Koole M A C, Kauw D, Winter M M, Dohmen D A J, Tulevski I I, de Haan R, Somsen G A, Schijven M P, Robbers-Visser D, Mulder B J M, Bouma B J, Schuuring M J
Department of Cardiology, Amsterdam UMC, University of Amsterdam, Amsterdam, The Netherlands.
Cardiology Centers of the Netherlands, Amsterdam, The Netherlands.
Neth Heart J. 2019 Jan;27(1):30-37. doi: 10.1007/s12471-018-1201-6.
Arrhythmias and heart failure are common and invalidating sequelae in adult patients with congenital heart disease (CHD). Mobile health (m-Health) enables daily monitoring and a timely response that might prevent deterioration. We present an observational prospective registry to evaluate feasibility of an m‑Health telemonitoring program for managing arrhythmia, heart failure and blood pressure in symptomatic adults with CHD.
Symptomatic adult patients with CHD are enrolled in an m‑Health telemonitoring program, which evaluates single-lead ECG, blood pressure and weight measurements. In case of symptoms extra measurements could be performed. Data are collected by mobile apps, matched with individualised thresholds. Patients are contacted if thresholds were exceeded or if arrhythmias were found, for treatment adjustments or reassurance. Data on emergency care utilisation, hospitalisation and patient-reported outcome measures are used to assess quality of life and self-management.

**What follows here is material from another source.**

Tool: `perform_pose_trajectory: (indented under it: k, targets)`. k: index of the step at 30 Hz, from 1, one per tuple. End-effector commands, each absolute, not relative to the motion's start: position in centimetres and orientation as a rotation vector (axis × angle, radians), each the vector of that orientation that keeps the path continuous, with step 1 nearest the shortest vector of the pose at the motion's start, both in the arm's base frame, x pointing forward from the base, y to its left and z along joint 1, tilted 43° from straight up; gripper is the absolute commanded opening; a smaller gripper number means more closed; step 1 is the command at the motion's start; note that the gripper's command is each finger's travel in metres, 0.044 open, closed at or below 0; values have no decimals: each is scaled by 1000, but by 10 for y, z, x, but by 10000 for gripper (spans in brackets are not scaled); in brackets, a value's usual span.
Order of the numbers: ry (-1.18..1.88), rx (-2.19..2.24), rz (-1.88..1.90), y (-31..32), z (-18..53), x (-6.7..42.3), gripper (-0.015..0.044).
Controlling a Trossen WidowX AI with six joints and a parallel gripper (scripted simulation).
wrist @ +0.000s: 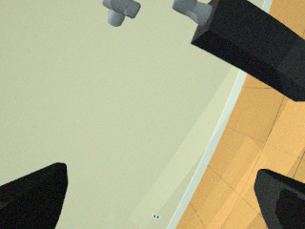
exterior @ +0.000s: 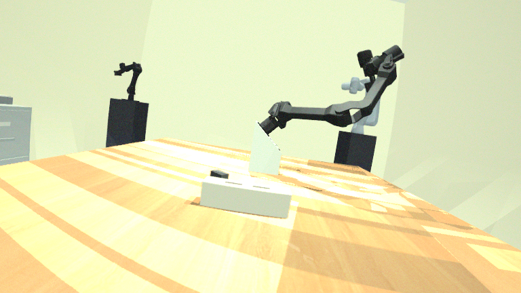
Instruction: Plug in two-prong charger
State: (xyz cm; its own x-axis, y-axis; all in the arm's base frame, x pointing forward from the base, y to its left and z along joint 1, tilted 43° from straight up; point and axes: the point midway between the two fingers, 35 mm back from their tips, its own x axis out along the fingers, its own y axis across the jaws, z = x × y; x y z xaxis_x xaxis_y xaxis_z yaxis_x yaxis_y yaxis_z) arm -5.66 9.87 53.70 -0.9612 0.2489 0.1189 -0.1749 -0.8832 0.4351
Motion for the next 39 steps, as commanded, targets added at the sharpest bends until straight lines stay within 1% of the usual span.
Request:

129 symptomatic CHD patients were invited to participate, 55 participated. Reasons for refusing consent included too time consuming to participate in research (30) and to monitor vital signs (14). At baseline 22 patients were in New York Heart Association class ≥ II heart failure, 43 patients had palpitations or documented arrhythmias, and 8 had hypertension. Mean follow-up was 3.0 months, one patient dropped out, and adherence was 97%.
The first results indicate that this program is feasible with high adherence.
心律失常和心力衰竭是成年先天性心脏病(CHD)患者常见且致残的后遗症。移动健康(m-Health)可实现日常监测并及时做出反应,这可能预防病情恶化。我们开展了一项观察性前瞻性注册研究,以评估m-Health远程监测项目对有症状的成年CHD患者心律失常、心力衰竭和血压进行管理的可行性。
有症状的成年CHD患者参加m-Health远程监测项目,该项目评估单导联心电图、血压和体重测量值。出现症状时可进行额外测量。数据通过移动应用程序收集,并与个体化阈值进行匹配。如果超过阈值或发现心律失常,则联系患者进行治疗调整或给予安心指导。使用急诊护理利用、住院和患者报告的结局指标数据来评估生活质量和自我管理情况。
邀请了129名有症状的CHD患者参与,55名参与。拒绝同意的原因包括参与研究太耗时(30例)和监测生命体征太耗时(14例)。基线时,22例患者处于纽约心脏协会II级及以上心力衰竭,43例患者有心悸或记录的心律失常,8例有高血压。平均随访3.0个月,1例患者退出,依从率为97%。
初步结果表明该项目可行且依从性高。